Dataset excerpts:
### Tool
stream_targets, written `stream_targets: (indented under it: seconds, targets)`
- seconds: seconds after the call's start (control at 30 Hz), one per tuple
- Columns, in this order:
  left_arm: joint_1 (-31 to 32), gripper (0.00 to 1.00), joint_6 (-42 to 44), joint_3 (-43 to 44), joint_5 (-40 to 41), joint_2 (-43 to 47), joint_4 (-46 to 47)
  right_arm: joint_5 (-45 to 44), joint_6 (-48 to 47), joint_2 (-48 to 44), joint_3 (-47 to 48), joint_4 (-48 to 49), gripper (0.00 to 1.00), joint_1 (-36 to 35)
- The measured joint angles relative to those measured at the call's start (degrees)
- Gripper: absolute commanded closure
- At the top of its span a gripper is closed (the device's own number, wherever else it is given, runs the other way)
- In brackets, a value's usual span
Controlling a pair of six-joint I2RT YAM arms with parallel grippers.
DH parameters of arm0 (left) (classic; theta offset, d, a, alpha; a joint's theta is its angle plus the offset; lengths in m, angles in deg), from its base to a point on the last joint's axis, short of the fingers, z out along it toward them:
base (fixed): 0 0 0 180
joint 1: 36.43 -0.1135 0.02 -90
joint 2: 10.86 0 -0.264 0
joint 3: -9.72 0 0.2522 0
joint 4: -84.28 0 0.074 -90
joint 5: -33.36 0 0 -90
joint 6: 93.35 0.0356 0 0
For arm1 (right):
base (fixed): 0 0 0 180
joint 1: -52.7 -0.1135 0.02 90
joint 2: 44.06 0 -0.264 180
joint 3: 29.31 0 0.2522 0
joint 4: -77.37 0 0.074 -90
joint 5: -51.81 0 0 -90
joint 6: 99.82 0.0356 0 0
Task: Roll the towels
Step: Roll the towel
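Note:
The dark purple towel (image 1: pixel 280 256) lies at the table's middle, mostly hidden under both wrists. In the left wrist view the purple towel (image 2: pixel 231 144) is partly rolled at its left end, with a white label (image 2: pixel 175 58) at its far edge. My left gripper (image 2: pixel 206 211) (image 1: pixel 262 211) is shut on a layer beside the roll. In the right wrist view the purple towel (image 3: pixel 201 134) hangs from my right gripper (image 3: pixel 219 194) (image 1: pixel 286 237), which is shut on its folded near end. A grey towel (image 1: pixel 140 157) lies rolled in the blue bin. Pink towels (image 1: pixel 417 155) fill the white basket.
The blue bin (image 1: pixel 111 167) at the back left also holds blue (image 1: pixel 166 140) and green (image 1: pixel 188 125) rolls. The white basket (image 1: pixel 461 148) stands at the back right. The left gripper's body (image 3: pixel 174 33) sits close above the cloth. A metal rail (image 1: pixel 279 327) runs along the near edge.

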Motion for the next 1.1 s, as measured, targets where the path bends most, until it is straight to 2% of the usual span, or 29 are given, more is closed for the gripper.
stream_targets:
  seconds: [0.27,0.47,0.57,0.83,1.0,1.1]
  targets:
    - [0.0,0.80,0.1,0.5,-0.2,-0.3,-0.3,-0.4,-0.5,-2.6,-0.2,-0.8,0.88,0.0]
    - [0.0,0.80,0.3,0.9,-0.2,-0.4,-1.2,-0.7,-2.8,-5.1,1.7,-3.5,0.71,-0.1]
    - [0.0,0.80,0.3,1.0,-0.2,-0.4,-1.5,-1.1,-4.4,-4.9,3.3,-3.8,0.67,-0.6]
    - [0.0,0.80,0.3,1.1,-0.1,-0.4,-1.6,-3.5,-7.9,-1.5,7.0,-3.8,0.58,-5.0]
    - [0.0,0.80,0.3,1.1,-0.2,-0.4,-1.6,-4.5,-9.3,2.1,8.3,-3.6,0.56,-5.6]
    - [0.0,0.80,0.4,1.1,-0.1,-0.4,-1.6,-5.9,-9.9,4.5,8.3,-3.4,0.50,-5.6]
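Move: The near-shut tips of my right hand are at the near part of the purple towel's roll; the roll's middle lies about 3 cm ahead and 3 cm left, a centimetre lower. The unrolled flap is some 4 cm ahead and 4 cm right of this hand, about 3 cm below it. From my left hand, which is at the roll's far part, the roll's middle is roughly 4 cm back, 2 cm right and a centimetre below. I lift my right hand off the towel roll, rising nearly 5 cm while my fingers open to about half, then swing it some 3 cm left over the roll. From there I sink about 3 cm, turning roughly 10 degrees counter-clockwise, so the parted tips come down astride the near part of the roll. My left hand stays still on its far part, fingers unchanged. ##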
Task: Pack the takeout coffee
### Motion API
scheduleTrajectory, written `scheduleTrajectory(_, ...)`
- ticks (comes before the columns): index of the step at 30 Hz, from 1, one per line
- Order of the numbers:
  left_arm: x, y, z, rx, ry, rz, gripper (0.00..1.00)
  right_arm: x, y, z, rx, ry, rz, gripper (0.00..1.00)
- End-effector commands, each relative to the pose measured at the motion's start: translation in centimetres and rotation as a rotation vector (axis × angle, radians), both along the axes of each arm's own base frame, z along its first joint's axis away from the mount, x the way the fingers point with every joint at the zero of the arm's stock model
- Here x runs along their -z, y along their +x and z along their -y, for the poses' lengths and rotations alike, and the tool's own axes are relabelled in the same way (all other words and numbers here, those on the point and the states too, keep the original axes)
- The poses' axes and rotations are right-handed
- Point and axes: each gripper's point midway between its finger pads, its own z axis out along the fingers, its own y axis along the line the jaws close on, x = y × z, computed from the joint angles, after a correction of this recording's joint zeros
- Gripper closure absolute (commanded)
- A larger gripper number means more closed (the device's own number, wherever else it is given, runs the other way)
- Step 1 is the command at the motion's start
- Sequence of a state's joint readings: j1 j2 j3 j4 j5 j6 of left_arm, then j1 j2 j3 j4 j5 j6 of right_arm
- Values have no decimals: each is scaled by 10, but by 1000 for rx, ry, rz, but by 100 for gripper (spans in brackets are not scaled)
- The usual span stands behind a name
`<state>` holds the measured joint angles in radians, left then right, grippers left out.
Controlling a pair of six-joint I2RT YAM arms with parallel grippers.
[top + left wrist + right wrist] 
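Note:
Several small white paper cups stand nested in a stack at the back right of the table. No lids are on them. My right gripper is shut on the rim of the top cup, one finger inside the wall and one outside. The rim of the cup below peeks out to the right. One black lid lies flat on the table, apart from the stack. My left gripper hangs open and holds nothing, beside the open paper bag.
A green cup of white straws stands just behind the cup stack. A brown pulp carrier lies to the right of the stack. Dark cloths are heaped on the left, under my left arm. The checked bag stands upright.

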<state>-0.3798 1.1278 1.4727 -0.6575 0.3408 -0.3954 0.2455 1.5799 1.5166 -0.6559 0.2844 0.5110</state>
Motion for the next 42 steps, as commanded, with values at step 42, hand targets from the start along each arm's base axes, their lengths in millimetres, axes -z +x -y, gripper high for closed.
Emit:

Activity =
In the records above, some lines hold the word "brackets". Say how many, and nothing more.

Output for this exercise =
2